Someone needs to invent the next big thing and call it ??????????? instead of Rock. And then we'll have a ????????????HOF. Just don't ask me how to pronounce ?????????? I'll leave that to the accountants, record people and radio stations.


----------



## Electraglide (Jan 24, 2010)

High/Deaf said:


> As long as 'we/they' keep labeling the next big thing as Rock or RnR, rock will never die.
> 
> In the string about the RRHOF, a few mentioned that rap, house, etc. aren't really rock and shouldn't be in the HOF. I don't disagree. So why do we/they classify it under rock. even as a subcategorization of rock (like metal, etc). Is it for the people who have to categorize things: accountants, record people, radios stations (FM radio in Canada is very tightly controlled as far as what genre they play - much tighter than the USA - but I don't allude myself that Canada is the source of the categorization)?
> 
> Someone needs to invent the next big thing and call it ??????????? instead of Rock. And then we'll have a ????????????HOF. Just don't ask me how to pronounce ?????????? I'll leave that to the accountants, record people and radio stations.

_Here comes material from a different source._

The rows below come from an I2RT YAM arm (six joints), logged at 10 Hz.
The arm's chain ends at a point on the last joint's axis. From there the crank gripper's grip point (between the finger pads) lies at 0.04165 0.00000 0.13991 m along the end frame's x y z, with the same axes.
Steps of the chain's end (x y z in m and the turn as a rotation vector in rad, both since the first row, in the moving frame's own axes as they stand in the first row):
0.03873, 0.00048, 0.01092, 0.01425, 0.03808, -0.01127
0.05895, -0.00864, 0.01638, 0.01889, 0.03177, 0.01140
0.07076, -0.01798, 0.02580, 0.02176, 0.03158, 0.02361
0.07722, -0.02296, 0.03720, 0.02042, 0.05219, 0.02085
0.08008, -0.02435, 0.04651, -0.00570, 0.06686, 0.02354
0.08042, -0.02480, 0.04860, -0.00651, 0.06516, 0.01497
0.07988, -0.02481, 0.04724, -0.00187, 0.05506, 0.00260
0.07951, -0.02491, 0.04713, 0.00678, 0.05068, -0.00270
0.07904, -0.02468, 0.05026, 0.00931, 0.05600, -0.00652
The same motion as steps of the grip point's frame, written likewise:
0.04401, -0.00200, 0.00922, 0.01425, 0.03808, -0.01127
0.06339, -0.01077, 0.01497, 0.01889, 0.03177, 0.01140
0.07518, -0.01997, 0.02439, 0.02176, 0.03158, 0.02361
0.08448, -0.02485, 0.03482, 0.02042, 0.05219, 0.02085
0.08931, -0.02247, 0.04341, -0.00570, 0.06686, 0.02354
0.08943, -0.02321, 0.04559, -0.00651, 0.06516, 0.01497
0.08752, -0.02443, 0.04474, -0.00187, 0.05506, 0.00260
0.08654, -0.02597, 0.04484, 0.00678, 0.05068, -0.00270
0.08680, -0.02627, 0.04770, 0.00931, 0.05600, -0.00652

Victor Borge could tell you how to pronounce ?????????????.


----------



## jimmythegeek (Apr 17, 2012)

People complaining about NWA in the RRHOF and rap in general strike me as similar to the Disco Sucks movement of the 70s. Some of it is a simple dislike of a genre. Some of it is a black/white cultural issue that makes people uncomfortable. Sometimes I think we need to listen to what we enjoy and not waste time complaining about what we don't.

I'm also inclined to agree with mhammer's take on this question. If we define rock and roll as an expression of youth culture/rebellion/sexual awakening then it has not and will not die. It just sounds a little different than when you were a kid.


----------